REQUIRED ACTION:
Every line of the data below should be printed exactly. Nothing may be dropped.

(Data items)
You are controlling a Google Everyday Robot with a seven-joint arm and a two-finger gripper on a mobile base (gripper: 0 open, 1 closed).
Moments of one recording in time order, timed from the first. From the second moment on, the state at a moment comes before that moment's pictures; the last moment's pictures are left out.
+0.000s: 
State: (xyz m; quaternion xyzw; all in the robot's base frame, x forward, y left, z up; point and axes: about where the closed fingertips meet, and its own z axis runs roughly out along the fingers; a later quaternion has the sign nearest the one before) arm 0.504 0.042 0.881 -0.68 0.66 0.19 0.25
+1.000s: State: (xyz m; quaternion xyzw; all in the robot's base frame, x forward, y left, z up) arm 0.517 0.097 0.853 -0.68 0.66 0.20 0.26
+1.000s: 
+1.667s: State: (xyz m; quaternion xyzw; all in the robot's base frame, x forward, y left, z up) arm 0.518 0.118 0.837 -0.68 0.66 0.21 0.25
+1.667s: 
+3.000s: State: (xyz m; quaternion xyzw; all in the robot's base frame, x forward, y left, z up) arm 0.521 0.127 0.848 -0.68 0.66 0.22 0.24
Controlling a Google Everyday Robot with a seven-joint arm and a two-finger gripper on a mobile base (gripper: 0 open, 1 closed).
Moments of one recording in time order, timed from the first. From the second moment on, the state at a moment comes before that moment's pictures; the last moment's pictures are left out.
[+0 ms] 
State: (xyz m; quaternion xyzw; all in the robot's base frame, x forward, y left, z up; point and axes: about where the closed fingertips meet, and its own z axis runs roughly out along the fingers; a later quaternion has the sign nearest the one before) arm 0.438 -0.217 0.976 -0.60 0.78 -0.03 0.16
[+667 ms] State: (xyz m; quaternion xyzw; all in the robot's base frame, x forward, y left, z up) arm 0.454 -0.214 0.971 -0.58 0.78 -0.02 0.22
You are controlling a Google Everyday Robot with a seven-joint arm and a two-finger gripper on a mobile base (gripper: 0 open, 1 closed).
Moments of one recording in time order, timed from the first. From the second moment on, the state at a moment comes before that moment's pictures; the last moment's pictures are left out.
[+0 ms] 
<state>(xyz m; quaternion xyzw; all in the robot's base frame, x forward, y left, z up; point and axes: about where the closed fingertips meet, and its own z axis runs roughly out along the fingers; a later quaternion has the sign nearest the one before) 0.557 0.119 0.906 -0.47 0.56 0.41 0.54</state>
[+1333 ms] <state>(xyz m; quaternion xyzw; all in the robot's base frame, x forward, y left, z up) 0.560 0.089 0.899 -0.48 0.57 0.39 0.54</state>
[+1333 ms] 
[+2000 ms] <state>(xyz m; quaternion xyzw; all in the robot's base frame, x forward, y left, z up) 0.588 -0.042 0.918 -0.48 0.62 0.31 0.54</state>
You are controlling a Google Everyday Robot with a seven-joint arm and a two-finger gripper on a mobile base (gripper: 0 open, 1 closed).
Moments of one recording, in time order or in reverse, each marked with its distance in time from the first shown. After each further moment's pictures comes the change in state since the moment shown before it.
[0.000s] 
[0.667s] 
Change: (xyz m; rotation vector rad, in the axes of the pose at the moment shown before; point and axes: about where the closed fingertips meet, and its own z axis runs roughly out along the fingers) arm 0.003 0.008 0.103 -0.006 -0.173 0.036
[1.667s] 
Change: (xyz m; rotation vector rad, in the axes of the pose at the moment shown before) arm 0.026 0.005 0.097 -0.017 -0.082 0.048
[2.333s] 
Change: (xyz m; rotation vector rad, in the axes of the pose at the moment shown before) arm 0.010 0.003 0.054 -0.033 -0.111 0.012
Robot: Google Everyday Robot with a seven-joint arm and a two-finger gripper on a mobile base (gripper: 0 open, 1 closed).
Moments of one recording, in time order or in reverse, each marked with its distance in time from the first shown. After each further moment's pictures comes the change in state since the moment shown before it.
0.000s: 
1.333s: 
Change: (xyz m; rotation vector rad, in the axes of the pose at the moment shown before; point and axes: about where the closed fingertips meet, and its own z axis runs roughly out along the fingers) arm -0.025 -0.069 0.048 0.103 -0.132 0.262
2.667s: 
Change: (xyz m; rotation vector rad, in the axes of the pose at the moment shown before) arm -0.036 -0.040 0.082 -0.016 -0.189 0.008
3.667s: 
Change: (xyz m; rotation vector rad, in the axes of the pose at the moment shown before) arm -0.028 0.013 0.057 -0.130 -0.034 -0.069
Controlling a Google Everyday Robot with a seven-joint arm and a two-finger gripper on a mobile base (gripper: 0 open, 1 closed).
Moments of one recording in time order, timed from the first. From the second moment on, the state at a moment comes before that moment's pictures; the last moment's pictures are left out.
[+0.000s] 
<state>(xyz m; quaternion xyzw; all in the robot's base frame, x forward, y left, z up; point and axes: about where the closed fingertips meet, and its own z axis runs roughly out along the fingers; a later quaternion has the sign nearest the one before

ANSWER BELOW:
You are controlling a Google Everyday Robot with a seven-joint arm and a two-finger gripper on a mobile base (gripper: 0 open, 1 closed).
Moments of one recording in time order, timed from the first. From the second moment on, the state at a moment comes before that moment's pictures; the last moment's pictures are left out.
+0.000s: 
State: (xyz m; quaternion xyzw; all in the robot's base frame, x forward, y left, z up; point and axes: about where the closed fingertips meet, and its own z axis runs roughly out along the fingers; a later quaternion has the sign nearest the one before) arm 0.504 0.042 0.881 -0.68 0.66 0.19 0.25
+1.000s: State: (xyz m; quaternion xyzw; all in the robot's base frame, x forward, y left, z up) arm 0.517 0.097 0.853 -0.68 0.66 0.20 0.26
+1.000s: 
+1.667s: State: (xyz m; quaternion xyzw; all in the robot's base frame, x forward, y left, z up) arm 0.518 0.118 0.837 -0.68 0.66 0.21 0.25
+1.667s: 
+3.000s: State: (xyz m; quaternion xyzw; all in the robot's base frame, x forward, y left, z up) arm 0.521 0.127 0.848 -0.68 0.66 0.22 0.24
Controlling a Google Everyday Robot with a seven-joint arm and a two-finger gripper on a mobile base (gripper: 0 open, 1 closed).
Moments of one recording in time order, timed from the first. From the second moment on, the state at a moment comes before that moment's pictures; the last moment's pictures are left out.
[+0 ms] 
State: (xyz m; quaternion xyzw; all in the robot's base frame, x forward, y left, z up; point and axes: about where the closed fingertips meet, and its own z axis runs roughly out along the fingers; a later quaternion has the sign nearest the one before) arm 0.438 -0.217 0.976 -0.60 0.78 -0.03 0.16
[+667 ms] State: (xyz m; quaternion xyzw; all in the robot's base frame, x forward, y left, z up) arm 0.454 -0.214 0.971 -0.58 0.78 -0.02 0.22
You are controlling a Google Everyday Robot with a seven-joint arm and a two-finger gripper on a mobile base (gripper: 0 open, 1 closed).
Moments of one recording in time order, timed from the first. From the second moment on, the state at a moment comes before that moment's pictures; the last moment's pictures are left out.
[+0 ms] 
<state>(xyz m; quaternion xyzw; all in the robot's base frame, x forward, y left, z up; point and axes: about where the closed fingertips meet, and its own z axis runs roughly out along the fingers; a later quaternion has the sign nearest the one before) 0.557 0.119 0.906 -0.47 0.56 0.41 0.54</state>
[+1333 ms] <state>(xyz m; quaternion xyzw; all in the robot's base frame, x forward, y left, z up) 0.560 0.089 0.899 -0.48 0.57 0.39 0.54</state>
[+1333 ms] 
[+2000 ms] <state>(xyz m; quaternion xyzw; all in the robot's base frame, x forward, y left, z up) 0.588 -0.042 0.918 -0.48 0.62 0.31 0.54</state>
You are controlling a Google Everyday Robot with a seven-joint arm and a two-finger gripper on a mobile base (gripper: 0 open, 1 closed).
Moments of one recording, in time order or in reverse, each marked with its distance in time from the first shown. After each further moment's pictures comes the change in state since the moment shown before it.
[0.000s] 
[0.667s] 
Change: (xyz m; rotation vector rad, in the axes of the pose at the moment shown before; point and axes: about where the closed fingertips meet, and its own z axis runs roughly out along the fingers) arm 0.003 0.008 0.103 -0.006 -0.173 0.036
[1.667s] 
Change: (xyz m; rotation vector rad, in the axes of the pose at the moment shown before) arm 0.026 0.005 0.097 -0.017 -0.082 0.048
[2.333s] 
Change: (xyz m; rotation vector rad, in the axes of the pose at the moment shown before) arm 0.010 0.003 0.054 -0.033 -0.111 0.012
Robot: Google Everyday Robot with a seven-joint arm and a two-finger gripper on a mobile base (gripper: 0 open, 1 closed).
Moments of one recording, in time order or in reverse, each marked with its distance in time from the first shown. After each further moment's pictures comes the change in state since the moment shown before it.
0.000s: 
1.333s: 
Change: (xyz m; rotation vector rad, in the axes of the pose at the moment shown before; point and axes: about where the closed fingertips meet, and its own z axis runs roughly out along the fingers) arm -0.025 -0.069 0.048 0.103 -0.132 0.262
2.667s: 
Change: (xyz m; rotation vector rad, in the axes of the pose at the moment shown before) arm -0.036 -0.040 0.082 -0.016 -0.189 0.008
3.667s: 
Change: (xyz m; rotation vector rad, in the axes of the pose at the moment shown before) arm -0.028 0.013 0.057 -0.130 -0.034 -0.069
Controlling a Google Everyday Robot with a seven-joint arm and a two-finger gripper on a mobile base (gripper: 0 open, 1 closed).
Moments of one recording in time order, timed from the first. From the second moment on, the state at a moment comes before that moment's pictures; the last moment's pictures are left out.
[+0.000s] 
<state>(xyz m; quaternion xyzw; all in the robot's base frame, x forward, y left, z up; point and axes: about where the closed fingertips meet, and its own z axis runs roughly out along the fingers; a later quaternion has the sign nearest the one before

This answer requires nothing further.